- Born: 1944
- Died: March 8, 2006 (aged 61–62)
- Other names: Sir Steven MacEanruig
- Occupation: Game designer
- Organizations: Society for Creative Anachronism (SCA), DunDraCon
- Known for: Co-designing several role-playing games
- Notable work: RuneQuest, Worlds of Wonder, Superworld

= Steve Henderson (game designer) =

Role-playing game designer

Steve Henderson (1944 - March 8, 2006) was the co-designer of several role playing game titles and supplements.

==Career==
Steve Henderson, Steve Perrin and Warren James, began working on an idea for an original role-playing game system for Glorantha, and were soon joined by Ray Turney from the original failed design team. Henderson's work includes RuneQuest, Worlds of Wonder and Superworld, and a partner in DunDraCon. He was one of the founders of the Society for Creative Anachronism (SCA), where he was known as Sir Steven MacEanruig.
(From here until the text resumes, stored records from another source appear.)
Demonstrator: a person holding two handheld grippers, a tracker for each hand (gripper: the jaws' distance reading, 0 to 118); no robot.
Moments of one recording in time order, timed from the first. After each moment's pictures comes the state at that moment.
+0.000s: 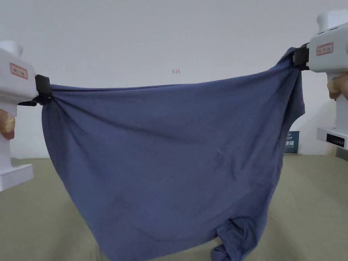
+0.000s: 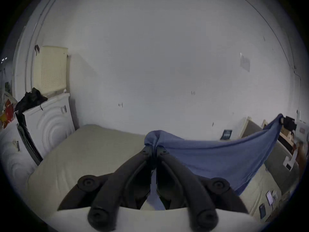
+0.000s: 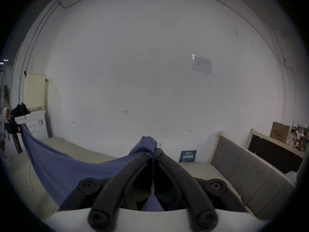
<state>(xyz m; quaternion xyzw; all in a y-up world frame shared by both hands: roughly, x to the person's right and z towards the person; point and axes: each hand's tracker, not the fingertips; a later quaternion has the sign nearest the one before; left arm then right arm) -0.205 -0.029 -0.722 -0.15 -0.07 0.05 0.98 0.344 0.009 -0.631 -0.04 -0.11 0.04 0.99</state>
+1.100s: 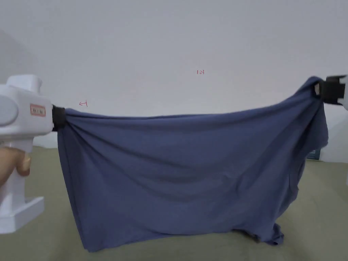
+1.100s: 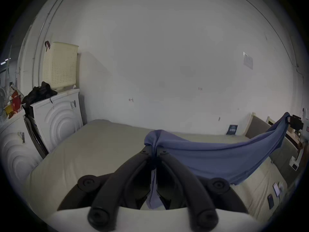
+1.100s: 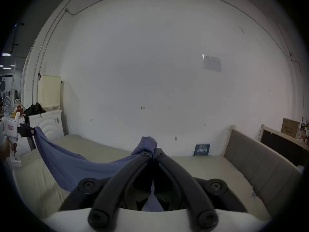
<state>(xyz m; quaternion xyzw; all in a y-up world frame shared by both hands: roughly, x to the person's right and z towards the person) -0.258 -0.102 -0.663 -0.17 -0.06 0.04 0.98 0.304 -0.050 -0.555 -0.06 -0.04 0.02 1.00</state>
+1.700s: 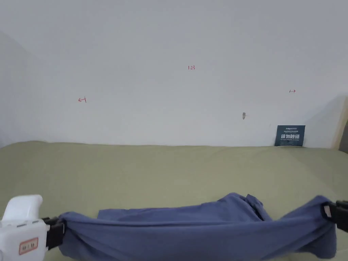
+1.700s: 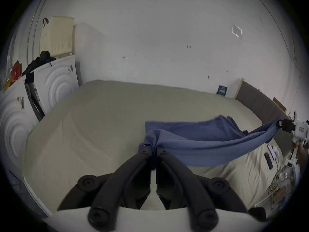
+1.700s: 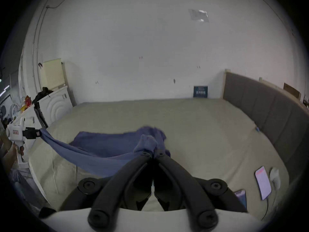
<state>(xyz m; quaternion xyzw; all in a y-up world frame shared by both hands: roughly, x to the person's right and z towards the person) -0.271 -0.237 -0.489 -0.30 -0.10 0.02 0.95 0.309 -0.221 -0.376 -0.23 -0.04 -0.06 0.97</state>
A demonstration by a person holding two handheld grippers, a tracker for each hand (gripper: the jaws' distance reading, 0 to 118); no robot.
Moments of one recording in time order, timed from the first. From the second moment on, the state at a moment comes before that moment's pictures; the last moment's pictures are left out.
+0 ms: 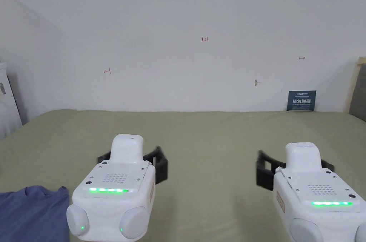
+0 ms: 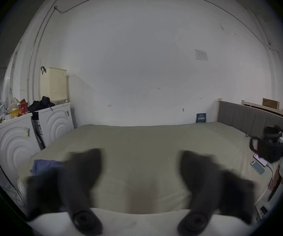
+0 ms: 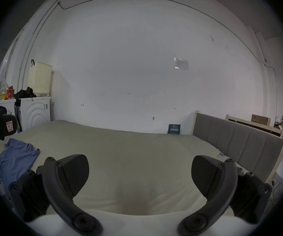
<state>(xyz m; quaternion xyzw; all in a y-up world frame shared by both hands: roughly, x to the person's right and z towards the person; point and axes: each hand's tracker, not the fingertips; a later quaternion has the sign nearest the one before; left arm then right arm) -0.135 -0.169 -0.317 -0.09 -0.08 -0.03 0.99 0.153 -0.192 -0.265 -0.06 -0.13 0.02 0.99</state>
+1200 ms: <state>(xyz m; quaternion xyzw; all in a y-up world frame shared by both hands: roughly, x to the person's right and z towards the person) -0.398 -0.165 -0.244 -0.12 0.25 0.00 0.96 -0.111 -0.189 -0.343 -0.07 0.17 0.01 0.98</state>
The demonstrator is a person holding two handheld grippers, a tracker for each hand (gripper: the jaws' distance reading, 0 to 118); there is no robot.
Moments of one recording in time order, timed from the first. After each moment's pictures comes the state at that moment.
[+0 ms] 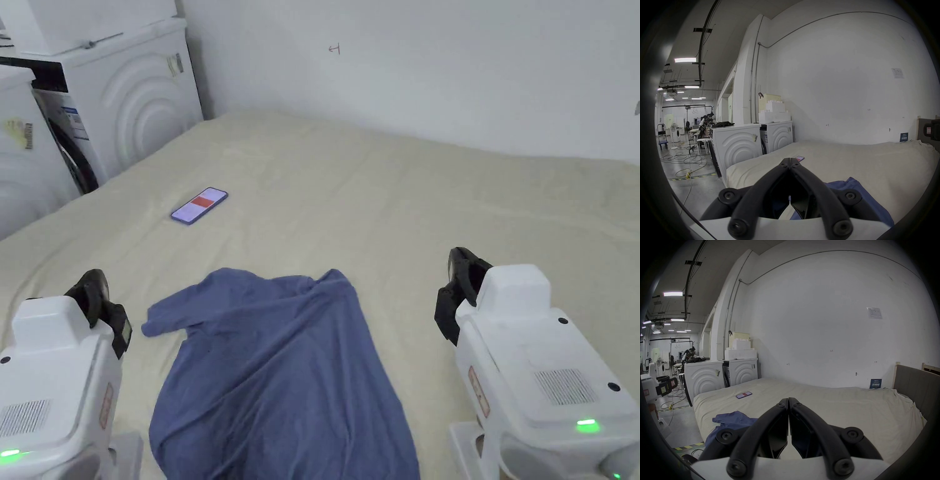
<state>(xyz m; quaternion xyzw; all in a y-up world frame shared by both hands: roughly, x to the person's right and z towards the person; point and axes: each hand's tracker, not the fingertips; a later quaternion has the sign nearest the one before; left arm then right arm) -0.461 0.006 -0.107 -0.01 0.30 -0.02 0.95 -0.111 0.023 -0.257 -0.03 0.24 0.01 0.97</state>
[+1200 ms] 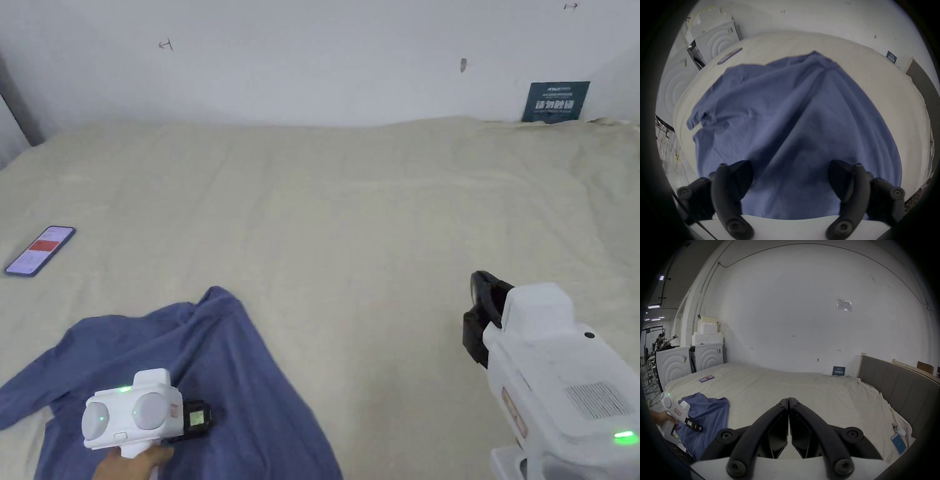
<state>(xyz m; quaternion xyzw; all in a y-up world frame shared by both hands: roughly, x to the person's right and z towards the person) -0.423 -0.177 -0.337 -0.53 0.12 0.05 0.84 0.015 -0.012 -0.268 -0.10 0.08 0.05 0.99</state>
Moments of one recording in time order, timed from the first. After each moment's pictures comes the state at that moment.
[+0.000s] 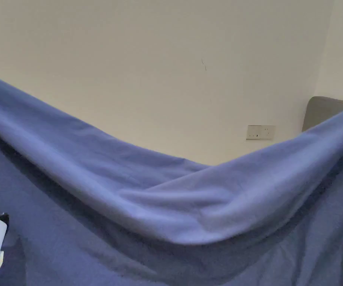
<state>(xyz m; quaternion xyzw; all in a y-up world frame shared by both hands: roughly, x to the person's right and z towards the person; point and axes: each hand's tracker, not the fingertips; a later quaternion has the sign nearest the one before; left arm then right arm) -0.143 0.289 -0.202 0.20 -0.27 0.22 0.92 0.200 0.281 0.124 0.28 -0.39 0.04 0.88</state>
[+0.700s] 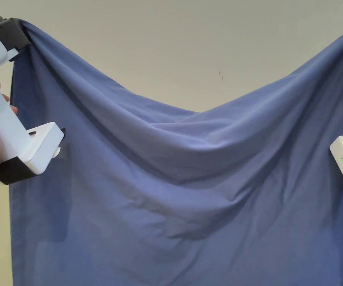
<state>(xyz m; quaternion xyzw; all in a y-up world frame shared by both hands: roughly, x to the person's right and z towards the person) -0.009 0.343 -0.395 0.11 -0.34 0.26 0.90 0.359 0.343 -0.039 0.26 -0.34 0.06 0.90</state>
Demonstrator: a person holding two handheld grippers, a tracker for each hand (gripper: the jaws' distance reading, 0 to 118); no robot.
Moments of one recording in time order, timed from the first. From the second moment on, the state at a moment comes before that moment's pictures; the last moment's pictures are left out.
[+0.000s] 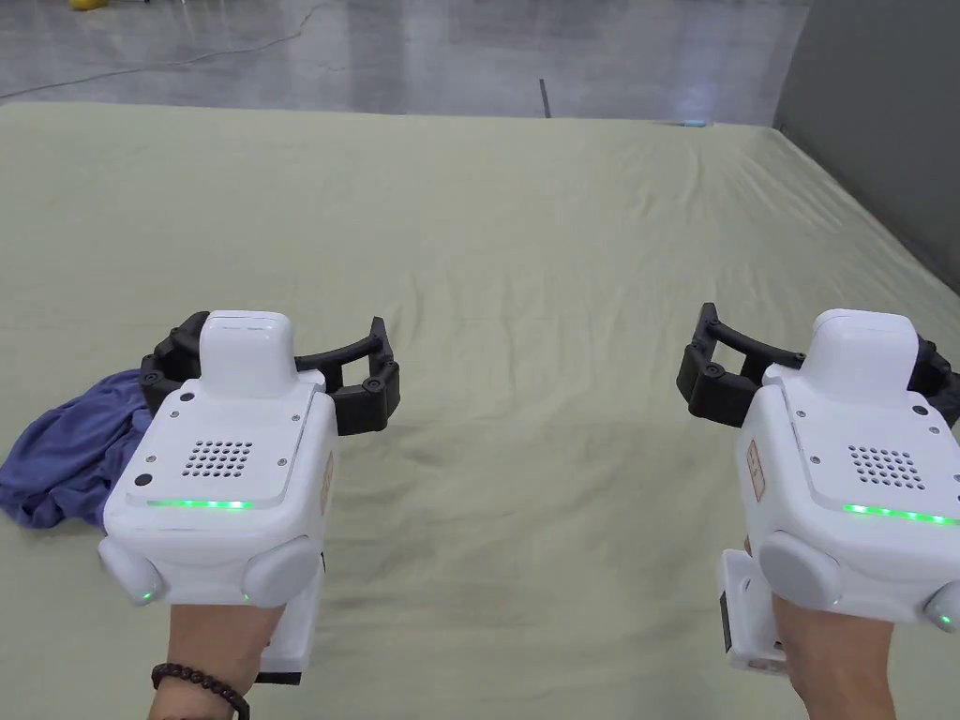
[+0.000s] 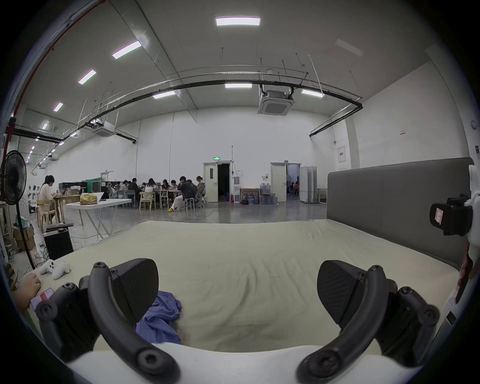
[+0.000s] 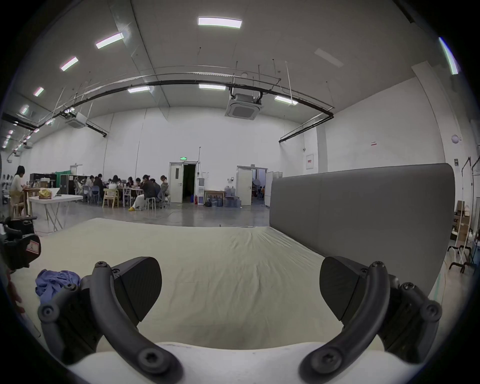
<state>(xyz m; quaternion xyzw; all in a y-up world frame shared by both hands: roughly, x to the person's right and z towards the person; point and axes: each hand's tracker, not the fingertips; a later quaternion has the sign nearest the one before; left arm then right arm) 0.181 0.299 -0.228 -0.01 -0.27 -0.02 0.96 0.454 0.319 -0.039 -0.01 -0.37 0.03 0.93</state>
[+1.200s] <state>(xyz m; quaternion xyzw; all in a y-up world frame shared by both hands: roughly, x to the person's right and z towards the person) 0.186 0.305 -0.228 -0.01 -0.28 -0.03 0.96 0.451 0.326 -0.046 -0.02 -0.36 0.03 0.93</state>
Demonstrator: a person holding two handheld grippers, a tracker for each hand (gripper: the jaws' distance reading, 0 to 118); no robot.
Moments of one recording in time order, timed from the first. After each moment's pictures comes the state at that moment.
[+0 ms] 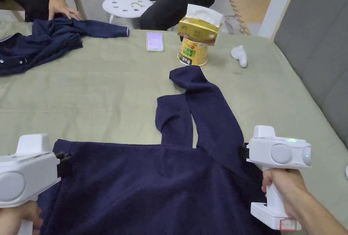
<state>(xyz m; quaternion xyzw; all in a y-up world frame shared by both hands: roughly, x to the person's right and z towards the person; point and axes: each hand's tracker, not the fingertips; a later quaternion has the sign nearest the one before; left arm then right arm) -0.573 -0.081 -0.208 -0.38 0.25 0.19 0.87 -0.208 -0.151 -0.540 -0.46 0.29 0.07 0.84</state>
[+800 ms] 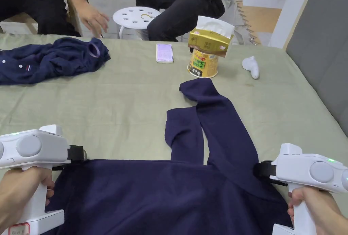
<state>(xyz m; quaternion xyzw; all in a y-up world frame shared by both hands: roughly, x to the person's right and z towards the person) -0.651 -0.127 -0.286 -0.45 0.24 0.26 0.82 -0.175 -0.158 -0.564 -0.50 0.29 -0.03 0.82</state>
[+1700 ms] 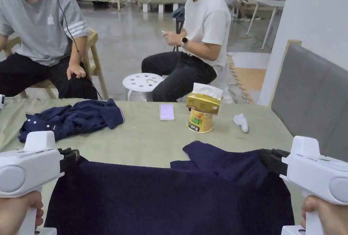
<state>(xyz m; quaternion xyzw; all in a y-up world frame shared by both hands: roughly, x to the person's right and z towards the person) -0.604 0.093 -0.168 -0.23 0.23 0.14 0.93 -0.155 0.067 -0.475 -0.23 0.37 -0.02 0.90</state>
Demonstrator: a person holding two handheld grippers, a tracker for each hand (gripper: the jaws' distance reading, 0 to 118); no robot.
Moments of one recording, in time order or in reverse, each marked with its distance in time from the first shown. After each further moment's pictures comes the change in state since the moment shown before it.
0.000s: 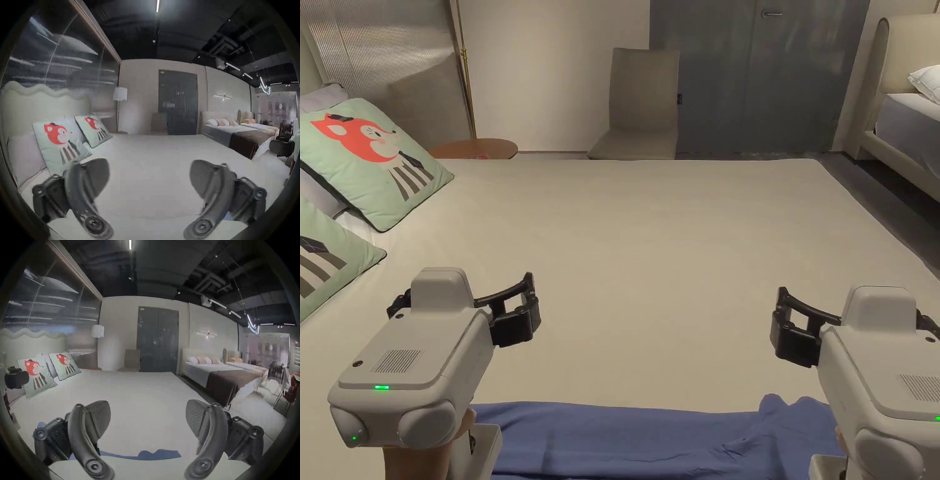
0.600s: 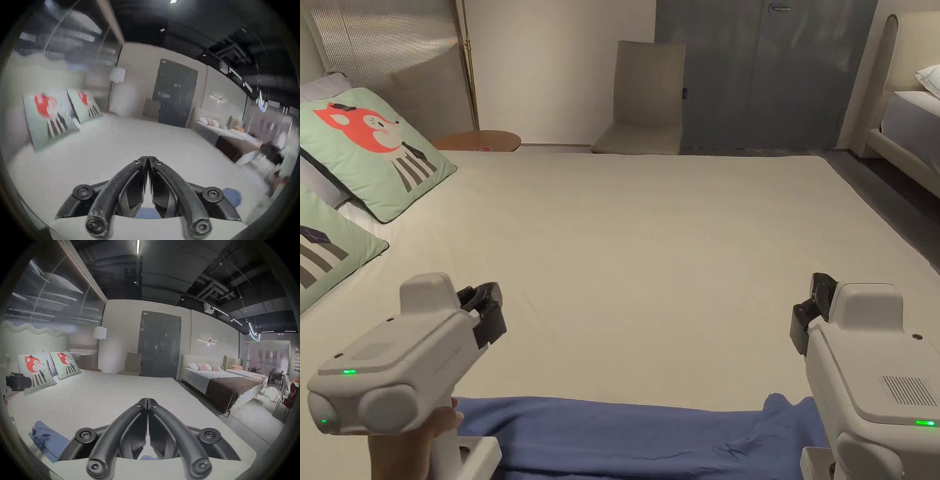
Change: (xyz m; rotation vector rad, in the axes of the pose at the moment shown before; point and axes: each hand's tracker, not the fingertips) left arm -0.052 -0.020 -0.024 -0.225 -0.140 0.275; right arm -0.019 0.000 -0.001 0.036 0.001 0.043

He wrote the first RuneQuest adventure supplement, Balastor's Barracks with assistance from Steve Perrin and Warren James. The adventure is a dungeon crawl where the adventurers seek a powerful magic item as the primary quest. The adventure is intended as an introductory adventure for new players and game masters who are new to the RuneQuest system, providing practical demonstrations of many of the mechanics of this game system.

As Sir Steven MacEanruig, Henderson developed many techniques which advanced the state of the art of the martial arts as recreated in SCA armed combat. Among these were the development of dynamic fighting styles that feature fluid movement on the part of the combatant and coordinating footwork with the timing of sword-blows in such a way as to allow the combatant to deliver forceful blows without pausing in their movement. He was also one of the founders of the "BART" fighter practices (for "Bay Area Rapid Training") often held at the Rockridge BART station in Oakland, California. The BART practice has been the starting point for many people who participate in SCA combat, as well as serving as a laboratory for the improvement of training practices, and the development of combat recreation techniques to better and more safely simulate medieval combat.

Henderson was at the initial event of the SCA on May 1, 1966.

Henderson died on March 8, 2006, as the result of a stroke.